Esse aspecto de uma reflexão crítica também é recorrente nos trabalhos de Freire que propõe como fundamental na formação permanente de professores, mas entendemos que cabe também à formação inicial, uma vez que os futuros professores precisam já em sua iniciação à docência, discutir essa questão e, principalmente, vivenciar as instituições escolares. Como coloca Freire (1996), é preciso o referencial teórico associado a uma reflexão muito ligada à prática para que se possa buscar as transformações desejadas.

[...] na formação permanente dos professores, o momento fundamental é o da reflexão crítica sobre a prática. É pensando criticamente a prática de hoje ou de ontem que se pode melhorar a próxima prática. O próprio discurso teórico, necessário a reflexão crítica, tem de ser de tal modo concreto que quase se confunda com a prática... (op. cit., p.39)

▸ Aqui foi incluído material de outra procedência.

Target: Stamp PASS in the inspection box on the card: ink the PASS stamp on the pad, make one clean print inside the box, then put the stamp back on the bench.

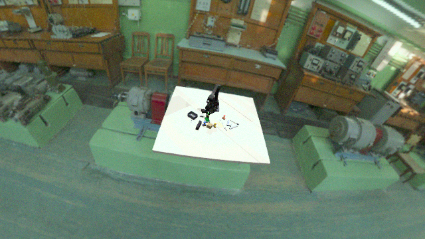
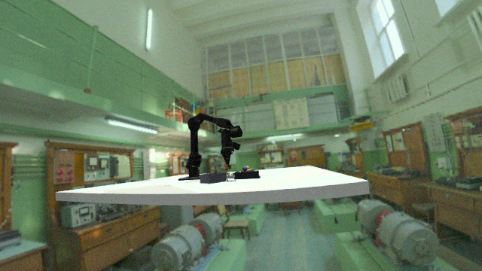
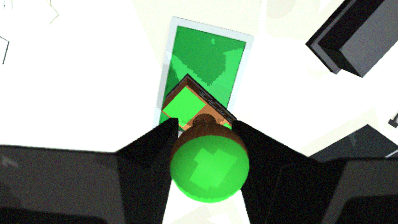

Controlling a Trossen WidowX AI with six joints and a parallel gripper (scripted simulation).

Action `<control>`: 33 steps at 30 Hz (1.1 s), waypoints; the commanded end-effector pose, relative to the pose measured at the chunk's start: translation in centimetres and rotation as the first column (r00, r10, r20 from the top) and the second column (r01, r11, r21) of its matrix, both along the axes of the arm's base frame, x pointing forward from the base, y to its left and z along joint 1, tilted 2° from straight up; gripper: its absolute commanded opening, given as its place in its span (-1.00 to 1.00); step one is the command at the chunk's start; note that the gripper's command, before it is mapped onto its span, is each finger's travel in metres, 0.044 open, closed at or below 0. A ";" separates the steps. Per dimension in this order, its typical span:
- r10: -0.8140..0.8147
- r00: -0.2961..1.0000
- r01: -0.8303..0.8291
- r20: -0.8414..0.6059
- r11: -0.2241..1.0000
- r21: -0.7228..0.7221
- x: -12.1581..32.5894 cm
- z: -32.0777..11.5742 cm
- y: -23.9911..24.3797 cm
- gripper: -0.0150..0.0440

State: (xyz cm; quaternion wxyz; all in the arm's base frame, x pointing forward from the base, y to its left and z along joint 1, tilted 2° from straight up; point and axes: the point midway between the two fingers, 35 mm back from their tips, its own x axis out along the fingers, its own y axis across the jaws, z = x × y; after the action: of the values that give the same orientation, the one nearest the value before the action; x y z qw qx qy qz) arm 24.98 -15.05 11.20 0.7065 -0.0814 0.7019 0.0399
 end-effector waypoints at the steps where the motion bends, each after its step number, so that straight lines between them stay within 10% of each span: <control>1: 0.005 1.000 -0.005 0.000 1.000 -0.002 0.0 -0.3 -0.1 -0.49; 33: 0.003 1.000 -0.003 0.000 1.000 -0.003 0.0 -2.4 -0.2 -0.49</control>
State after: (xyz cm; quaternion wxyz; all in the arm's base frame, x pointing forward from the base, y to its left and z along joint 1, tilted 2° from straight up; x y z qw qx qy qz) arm 25.03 -15.17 9.02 0.7067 -0.0807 0.7018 0.0390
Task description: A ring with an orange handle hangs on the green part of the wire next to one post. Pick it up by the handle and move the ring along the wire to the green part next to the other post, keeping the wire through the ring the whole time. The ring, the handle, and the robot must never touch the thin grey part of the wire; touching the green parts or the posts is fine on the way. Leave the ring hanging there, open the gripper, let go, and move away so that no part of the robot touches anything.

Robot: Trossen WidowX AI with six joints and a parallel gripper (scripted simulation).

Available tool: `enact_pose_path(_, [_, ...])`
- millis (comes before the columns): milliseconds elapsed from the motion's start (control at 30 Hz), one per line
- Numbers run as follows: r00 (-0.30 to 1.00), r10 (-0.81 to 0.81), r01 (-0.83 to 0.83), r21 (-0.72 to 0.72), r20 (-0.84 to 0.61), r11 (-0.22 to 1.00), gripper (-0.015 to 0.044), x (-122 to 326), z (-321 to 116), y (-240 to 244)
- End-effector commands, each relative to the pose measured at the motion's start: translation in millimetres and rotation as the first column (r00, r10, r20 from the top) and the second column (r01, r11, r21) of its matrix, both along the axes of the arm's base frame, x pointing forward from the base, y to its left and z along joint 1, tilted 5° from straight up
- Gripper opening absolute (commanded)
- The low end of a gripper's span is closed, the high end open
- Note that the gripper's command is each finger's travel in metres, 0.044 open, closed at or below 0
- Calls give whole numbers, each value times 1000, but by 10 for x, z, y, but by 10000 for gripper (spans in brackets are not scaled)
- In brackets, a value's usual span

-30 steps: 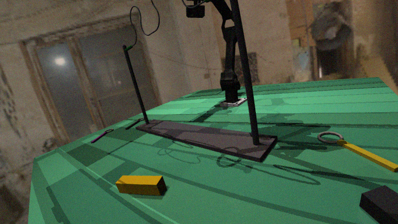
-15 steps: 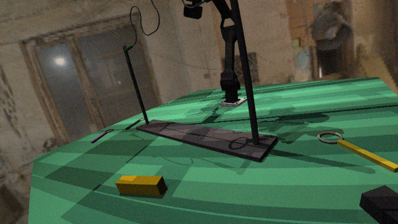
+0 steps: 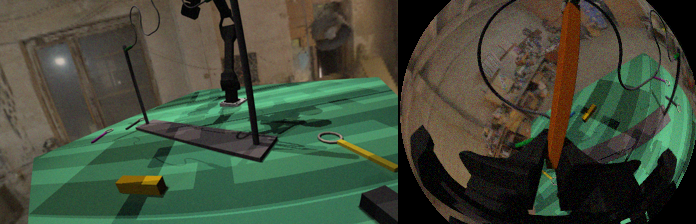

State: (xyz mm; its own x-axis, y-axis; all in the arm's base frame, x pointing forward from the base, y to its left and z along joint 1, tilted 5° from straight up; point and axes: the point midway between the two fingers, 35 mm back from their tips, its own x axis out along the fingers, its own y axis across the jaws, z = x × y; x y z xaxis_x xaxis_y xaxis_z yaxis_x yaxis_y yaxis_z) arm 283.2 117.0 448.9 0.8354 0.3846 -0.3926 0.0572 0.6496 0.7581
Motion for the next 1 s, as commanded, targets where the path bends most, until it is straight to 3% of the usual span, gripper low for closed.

A reflexividade na formação do professor nos mostra caminhos que foram sendo aprofundados e colocam pensamento, ação e o contexto, em sentido amplo, de forma associada e complexificada para se tratar do Ensino de Ciências, trazendo questões importantes como a necessidade de romper como o isolamento e o imediatismo, que vêm de uma visão centrada na sala de aula, que precisa ser ampliada para o local onde ela se inclui, onde a instituição de ensino se insere, bem como, as relações que se estabelecem nele. Além de entender o contexto de ensino como histórico, cultural e social, tendo então seu desenvolvimento em uma perspectiva de inter-relações.

O autor coloca ainda, que o professor concebido como intelectual crítico é um profissional que participa ativamente para conseguir desvelar a origem histórica e social da prática de ensino, no cotidiano, que se mostra como “natural”, mas está presa em pretensões e valores educativos pré-concebidos, como os valores ideológicos dominantes. As práticas culturais e formas de organização podem influenciar nas ações do professor, bem como, levar

a uma análise que busque compreender as finalidades educativa e social do ensino, o que, em geral, provoca conflitos.

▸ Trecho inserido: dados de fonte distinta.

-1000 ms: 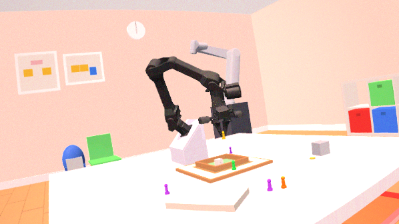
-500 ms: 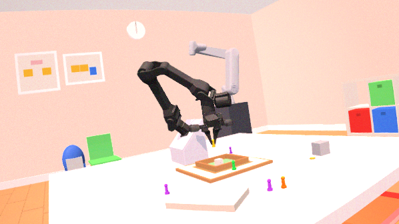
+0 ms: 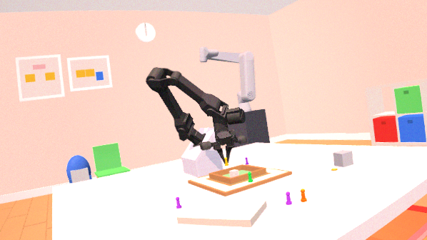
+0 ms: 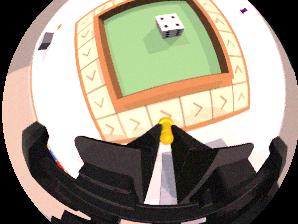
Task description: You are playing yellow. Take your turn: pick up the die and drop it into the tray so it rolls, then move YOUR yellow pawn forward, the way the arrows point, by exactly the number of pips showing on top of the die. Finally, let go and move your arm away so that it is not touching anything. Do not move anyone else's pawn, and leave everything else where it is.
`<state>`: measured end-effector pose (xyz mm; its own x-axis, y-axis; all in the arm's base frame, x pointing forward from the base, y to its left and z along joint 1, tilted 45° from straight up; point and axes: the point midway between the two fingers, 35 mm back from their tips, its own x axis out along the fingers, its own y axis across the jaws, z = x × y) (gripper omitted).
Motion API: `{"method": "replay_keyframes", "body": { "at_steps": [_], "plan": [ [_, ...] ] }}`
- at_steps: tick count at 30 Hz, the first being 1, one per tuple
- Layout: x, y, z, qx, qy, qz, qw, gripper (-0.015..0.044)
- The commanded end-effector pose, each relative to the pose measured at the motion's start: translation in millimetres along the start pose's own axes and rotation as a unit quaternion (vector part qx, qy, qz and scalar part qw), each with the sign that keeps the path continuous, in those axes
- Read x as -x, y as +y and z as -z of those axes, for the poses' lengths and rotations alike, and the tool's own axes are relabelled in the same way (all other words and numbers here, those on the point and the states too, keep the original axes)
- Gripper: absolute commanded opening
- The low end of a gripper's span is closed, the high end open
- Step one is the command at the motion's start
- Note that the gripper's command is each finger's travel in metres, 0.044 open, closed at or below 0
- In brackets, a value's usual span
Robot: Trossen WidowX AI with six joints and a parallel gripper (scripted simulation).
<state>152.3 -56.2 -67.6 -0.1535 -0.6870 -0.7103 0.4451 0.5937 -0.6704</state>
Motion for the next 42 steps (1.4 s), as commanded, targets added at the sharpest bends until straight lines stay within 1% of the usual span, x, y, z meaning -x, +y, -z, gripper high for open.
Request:
{"method": "replay_keyframes", "body": {
  "at_steps": [1, 17, 27, 28, 31, 34, 37, 38, 42],
  "plan": [
    [-11, -2, 1, 0.004, 0.0, 0.004, 1.0, 0.0],
    [-29, -3, 2, 0.004, 0.0, 0.004, 1.0, 0.0],
    [-23, -1, 1, 0.0, 0.001, 0.002, 1.0, 0.0262],
    [-18, 0, 0, 0.001, 0.001, 0.001, 1.0, 0.0289],
    [16, 0, 0, 0.003, 0.0, 0.002, 1.0, 0.0368],
    [25, -1, 1, 0.004, 0.0, 0.003, 1.0, 0.044],
    [28, -1, 0, 0.009, 0.0, 0.003, 1.0, 0.044],
    [36, -1, -2, 0.026, 0.0, 0.002, 1.0, 0.044],
    [98, -15, -14, 0.15, 0.001, 0.002, 0.989, 0.044]
  ]
}}
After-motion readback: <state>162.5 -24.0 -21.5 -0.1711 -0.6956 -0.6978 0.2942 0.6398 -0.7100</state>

Nesta perspectiva, o professor busca por uma autonomia, que não é auto suficiência mas, processo coletivo, que tem a intenção de transformar as condições de ensino tanto institucionais como sociais. O modelo do especialista técnico passa uma imagem de autonomia, como algo pessoal que gera uma independência, resistência às influências, traz a ideia de alguém que pode atuar de forma isolada, individualmente. Isto se contrapõe a proposta de autonomia discutida pelo autor, pois esta pressupõe a relação do professor com as pessoas com as quais trabalha, que é algo que se constrói em espaço coletivo, com decisões conjuntas, reflexões críticas, ações direcionadas e, é socialmente participada é, portanto, “uma busca e um aprendizado contínuos, uma abertura à compreensão e à reconstrução contínua da própria identidade profissional” (CONTRERAS, 2002, p.199).

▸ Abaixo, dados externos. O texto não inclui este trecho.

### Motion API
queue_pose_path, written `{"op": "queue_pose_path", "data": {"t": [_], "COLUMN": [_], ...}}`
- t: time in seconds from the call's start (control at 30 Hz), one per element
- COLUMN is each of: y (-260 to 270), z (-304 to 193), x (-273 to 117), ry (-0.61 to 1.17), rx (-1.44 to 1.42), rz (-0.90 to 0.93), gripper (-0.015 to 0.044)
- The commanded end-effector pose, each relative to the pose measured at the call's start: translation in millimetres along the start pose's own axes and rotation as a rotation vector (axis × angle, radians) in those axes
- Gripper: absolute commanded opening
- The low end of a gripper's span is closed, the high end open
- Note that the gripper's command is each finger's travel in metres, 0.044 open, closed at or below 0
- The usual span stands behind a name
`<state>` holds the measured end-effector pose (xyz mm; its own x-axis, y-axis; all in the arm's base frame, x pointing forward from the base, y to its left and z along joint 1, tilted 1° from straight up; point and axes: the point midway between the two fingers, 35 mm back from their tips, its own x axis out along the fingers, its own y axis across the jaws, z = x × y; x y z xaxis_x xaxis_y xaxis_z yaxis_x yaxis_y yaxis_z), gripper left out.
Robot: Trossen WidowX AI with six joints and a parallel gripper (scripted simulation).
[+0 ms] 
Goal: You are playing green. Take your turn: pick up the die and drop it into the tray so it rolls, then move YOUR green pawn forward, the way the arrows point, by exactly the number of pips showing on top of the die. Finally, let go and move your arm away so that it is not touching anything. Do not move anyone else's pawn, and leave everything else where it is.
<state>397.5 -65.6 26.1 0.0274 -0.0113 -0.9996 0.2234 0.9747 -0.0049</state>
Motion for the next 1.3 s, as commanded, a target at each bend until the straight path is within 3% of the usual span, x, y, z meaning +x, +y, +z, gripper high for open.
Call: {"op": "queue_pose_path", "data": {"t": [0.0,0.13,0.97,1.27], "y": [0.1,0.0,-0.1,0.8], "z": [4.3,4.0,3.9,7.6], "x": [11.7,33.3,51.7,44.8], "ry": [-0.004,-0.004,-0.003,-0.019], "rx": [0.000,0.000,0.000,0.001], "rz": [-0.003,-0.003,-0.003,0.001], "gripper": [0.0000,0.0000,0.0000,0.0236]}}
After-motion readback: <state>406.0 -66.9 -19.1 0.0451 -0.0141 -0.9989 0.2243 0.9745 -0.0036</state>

Não é possível prever os resultados de uma formação sob esse modelo dinâmico e complexo que propõe a reflexão crítica, o trabalho coletivo, a práxis, as contradições e o caráter histórico e cultural da docência como propulsores para mudanças no contexto escolar e desenvolvimento profissional do professor. Para isso é necessário promover ações concretas no Ensino de Ciências e buscar um constante repensar dos educadores com muitas trocas, reflexões, que podem trazer algumas soluções e outras dúvidas que levarão a novas buscas, novos conhecimentos, relações diversificadas e assim continua a caminhada, mas mesmo que cada um trace sua trajetória ela se faz em um contexto coletivo, histórico e social, não se dá só em espaço de diálogo, mas de ações.